**Source data:**
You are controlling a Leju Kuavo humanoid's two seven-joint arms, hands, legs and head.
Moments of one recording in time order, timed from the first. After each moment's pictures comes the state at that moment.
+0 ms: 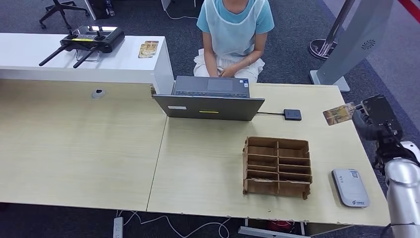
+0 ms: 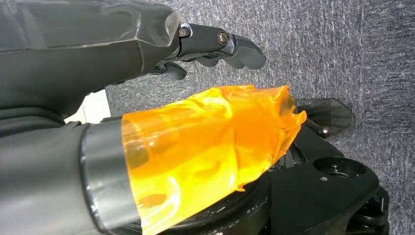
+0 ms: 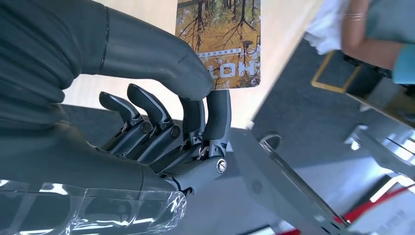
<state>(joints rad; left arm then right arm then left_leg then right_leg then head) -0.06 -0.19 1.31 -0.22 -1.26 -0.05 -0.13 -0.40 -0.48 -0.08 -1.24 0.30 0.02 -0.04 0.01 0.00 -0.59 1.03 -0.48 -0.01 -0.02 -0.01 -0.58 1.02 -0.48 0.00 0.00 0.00</state>
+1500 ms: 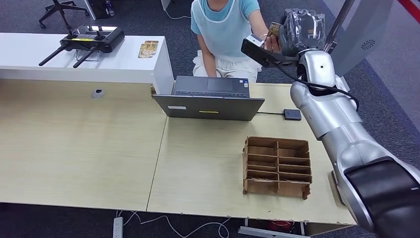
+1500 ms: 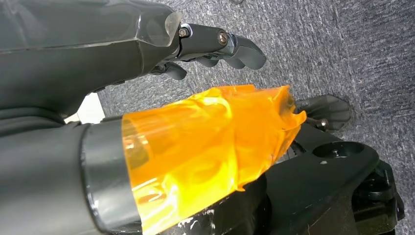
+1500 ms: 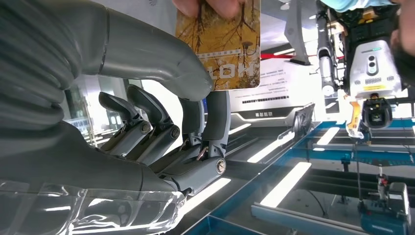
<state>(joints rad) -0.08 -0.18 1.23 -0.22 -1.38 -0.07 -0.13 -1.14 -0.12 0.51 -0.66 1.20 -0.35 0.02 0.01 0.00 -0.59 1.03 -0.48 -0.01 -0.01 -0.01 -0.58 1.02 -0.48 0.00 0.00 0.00</state>
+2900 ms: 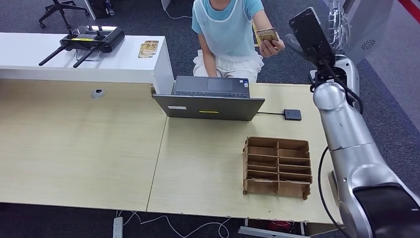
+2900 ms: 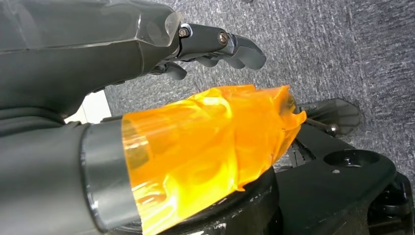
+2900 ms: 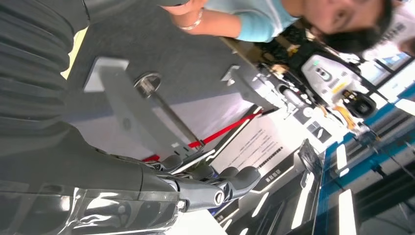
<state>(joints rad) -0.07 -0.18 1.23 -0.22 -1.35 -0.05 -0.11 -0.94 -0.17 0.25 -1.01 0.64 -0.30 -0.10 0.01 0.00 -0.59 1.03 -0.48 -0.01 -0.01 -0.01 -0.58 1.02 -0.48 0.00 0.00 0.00</state>
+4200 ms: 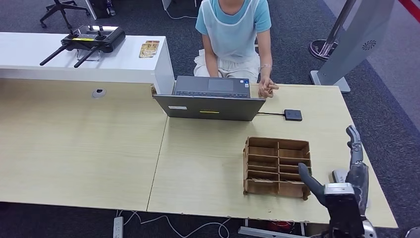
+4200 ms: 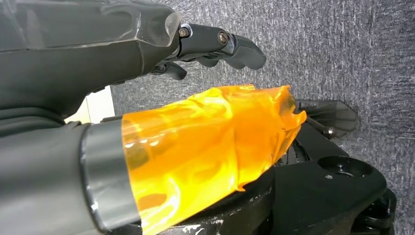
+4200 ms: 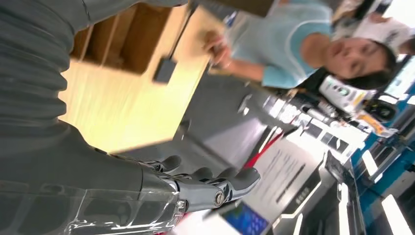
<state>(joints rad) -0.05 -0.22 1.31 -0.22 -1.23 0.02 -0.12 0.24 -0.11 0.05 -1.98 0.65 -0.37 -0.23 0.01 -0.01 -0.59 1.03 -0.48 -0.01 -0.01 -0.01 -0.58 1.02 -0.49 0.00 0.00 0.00</state>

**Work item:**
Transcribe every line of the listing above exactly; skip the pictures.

**Answer to this task:**
You are controlling a Leju Kuavo humanoid's two seven-joint arms, hands, legs and head.
Moments of one recording in time order, timed from the first. After each moment's pictures comes the state at that moment.
+0 ms: 
+0 ms: 
+0 ms: 
<state>(joints rad; left arm then right arm then left_leg then right_leg then head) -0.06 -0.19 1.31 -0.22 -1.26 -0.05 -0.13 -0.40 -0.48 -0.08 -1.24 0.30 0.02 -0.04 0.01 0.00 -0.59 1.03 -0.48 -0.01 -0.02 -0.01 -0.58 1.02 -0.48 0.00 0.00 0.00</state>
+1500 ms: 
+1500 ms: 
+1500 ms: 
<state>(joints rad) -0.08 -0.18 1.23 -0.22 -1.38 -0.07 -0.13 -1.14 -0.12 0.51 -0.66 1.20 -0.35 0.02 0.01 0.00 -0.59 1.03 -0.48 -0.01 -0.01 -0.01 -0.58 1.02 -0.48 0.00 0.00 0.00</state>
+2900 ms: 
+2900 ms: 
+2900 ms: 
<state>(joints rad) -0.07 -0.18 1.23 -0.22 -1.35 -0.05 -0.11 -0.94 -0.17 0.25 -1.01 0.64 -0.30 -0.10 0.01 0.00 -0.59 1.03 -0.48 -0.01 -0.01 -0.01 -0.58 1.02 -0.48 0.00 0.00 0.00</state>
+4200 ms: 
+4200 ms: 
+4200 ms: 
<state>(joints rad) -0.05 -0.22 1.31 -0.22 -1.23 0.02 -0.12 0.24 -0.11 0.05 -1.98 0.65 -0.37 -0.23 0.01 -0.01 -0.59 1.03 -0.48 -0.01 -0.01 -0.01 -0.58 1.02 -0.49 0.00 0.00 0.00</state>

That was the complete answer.